WHAT THE TASK ASKS:
The records below hold a stretch from the line with "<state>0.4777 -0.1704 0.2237" through the line with "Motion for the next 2"; return exactly those lines, ends included, and nothing more.

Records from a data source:
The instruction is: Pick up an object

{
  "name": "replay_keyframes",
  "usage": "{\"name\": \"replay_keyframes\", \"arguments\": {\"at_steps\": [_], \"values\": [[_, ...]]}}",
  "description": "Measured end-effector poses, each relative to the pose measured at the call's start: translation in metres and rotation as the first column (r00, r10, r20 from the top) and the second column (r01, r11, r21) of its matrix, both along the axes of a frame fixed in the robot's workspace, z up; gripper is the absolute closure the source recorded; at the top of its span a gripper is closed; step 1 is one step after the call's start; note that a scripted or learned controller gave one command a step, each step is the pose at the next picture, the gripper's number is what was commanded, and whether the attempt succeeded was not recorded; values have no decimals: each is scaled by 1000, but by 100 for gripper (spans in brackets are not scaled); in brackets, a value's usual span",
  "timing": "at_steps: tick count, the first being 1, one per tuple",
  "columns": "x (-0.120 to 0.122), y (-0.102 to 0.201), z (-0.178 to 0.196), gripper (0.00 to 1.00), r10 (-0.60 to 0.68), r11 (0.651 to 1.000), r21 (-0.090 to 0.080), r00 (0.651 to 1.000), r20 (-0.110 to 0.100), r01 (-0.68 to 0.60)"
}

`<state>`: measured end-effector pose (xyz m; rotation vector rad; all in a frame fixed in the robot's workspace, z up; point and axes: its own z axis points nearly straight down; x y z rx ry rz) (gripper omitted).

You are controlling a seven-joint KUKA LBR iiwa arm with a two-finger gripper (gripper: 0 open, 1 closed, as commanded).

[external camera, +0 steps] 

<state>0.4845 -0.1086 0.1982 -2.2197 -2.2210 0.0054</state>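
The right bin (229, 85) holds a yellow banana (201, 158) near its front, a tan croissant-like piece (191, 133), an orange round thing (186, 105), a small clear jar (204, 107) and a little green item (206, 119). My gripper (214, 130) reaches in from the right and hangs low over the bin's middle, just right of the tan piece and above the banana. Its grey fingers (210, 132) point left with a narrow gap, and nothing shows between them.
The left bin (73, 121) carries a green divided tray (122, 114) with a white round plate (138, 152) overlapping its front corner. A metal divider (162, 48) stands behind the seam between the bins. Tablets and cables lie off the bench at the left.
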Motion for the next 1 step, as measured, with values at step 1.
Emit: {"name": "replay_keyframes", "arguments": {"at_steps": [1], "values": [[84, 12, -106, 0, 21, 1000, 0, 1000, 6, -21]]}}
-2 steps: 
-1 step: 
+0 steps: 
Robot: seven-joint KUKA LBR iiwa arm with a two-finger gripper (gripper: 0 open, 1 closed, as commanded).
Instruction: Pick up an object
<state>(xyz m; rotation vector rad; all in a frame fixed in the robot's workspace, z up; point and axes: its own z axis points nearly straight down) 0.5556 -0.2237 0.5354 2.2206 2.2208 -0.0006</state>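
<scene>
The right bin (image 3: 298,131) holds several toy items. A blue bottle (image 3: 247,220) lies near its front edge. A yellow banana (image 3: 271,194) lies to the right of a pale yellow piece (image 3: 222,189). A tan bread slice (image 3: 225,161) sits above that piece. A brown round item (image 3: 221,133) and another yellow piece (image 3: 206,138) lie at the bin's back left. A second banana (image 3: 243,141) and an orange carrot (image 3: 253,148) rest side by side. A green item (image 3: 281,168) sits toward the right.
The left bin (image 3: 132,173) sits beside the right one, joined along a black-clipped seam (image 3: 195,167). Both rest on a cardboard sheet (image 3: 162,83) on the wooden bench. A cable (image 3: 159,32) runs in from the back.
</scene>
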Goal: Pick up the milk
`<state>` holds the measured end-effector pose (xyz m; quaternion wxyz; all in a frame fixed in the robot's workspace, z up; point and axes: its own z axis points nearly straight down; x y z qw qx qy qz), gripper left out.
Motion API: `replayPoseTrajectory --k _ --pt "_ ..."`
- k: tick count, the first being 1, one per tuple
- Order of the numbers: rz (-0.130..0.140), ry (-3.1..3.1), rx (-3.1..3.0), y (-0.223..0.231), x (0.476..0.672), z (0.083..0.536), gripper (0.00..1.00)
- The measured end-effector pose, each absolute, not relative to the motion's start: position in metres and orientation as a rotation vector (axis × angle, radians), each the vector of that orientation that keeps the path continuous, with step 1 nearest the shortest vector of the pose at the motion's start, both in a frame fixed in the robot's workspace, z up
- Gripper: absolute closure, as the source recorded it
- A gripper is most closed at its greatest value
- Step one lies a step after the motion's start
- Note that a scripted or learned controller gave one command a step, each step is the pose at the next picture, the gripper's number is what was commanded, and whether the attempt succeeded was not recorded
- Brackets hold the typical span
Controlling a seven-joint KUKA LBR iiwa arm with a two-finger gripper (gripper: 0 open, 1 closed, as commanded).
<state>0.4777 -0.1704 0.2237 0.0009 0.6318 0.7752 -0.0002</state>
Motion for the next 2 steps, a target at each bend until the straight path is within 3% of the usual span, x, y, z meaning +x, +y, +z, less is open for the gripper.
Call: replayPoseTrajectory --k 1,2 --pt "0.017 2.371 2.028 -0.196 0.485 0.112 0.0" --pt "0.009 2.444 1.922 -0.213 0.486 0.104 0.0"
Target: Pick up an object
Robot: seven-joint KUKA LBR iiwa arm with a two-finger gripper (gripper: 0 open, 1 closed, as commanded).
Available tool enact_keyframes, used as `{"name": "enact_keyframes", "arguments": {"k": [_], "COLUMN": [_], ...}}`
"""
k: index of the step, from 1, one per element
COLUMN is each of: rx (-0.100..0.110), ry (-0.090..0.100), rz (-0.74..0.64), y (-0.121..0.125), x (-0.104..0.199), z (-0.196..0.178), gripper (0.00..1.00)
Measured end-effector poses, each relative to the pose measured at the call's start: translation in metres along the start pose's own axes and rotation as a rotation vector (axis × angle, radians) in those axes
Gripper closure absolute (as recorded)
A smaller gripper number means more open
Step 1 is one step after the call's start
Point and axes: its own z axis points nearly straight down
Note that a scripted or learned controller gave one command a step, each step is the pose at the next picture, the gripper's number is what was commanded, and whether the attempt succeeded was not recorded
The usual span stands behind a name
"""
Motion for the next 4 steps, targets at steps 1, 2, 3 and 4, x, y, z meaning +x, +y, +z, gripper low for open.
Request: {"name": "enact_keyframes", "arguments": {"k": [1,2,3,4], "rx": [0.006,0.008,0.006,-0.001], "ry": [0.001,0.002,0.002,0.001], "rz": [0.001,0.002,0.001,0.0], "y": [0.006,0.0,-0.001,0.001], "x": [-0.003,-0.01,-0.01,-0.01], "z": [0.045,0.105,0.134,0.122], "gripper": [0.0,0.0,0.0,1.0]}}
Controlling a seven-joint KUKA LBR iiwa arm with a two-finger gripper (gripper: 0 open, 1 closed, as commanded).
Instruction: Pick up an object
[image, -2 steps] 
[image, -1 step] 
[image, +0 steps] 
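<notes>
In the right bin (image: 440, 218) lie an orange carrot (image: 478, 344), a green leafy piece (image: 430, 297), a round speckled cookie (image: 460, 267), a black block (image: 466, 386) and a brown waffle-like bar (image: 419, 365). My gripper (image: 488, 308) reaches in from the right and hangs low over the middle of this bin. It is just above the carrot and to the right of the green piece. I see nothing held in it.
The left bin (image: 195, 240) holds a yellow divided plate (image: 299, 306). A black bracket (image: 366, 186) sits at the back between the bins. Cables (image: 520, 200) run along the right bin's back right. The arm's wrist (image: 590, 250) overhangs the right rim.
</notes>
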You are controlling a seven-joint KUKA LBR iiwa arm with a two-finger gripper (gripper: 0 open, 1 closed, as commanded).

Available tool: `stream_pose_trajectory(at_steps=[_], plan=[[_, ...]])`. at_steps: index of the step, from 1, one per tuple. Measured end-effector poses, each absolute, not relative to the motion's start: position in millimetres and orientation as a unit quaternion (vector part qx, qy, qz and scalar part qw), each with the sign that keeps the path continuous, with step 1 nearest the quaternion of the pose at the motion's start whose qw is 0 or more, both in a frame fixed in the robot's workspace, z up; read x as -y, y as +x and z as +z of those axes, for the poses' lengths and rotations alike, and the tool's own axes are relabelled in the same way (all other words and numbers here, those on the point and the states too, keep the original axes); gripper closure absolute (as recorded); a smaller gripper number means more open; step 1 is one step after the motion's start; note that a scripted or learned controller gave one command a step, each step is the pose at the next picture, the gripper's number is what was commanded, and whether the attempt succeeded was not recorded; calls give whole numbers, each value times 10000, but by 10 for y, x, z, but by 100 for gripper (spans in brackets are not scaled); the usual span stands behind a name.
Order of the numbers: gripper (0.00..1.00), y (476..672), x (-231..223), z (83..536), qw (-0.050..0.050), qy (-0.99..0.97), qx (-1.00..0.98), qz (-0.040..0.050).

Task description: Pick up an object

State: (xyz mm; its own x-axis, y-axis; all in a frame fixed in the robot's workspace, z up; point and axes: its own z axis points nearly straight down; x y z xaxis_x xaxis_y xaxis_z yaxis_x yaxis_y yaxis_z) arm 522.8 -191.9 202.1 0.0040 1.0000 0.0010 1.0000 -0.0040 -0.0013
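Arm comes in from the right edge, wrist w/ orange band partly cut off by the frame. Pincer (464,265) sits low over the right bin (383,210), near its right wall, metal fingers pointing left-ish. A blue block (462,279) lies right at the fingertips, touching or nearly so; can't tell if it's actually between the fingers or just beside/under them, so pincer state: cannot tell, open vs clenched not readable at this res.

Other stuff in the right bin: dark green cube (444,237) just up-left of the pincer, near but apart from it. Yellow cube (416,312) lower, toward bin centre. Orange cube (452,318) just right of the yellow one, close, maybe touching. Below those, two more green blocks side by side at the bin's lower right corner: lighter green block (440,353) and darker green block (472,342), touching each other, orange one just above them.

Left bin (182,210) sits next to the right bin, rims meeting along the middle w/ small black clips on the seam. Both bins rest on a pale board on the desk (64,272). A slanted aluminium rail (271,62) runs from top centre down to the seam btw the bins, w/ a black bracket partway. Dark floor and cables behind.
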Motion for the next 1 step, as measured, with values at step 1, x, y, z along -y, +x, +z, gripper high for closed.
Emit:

RESULT OF THE EXERCISE:
<state>0.4777 -0.1704 0.2237 0.0009 0.6318 0.7752 -0.0002</state>
Motion for the next 2 steps, a target at each bend until the straight path is within 3% of the usual span, x, y, z meaning +x, +y, +z, less is open for the gripper.

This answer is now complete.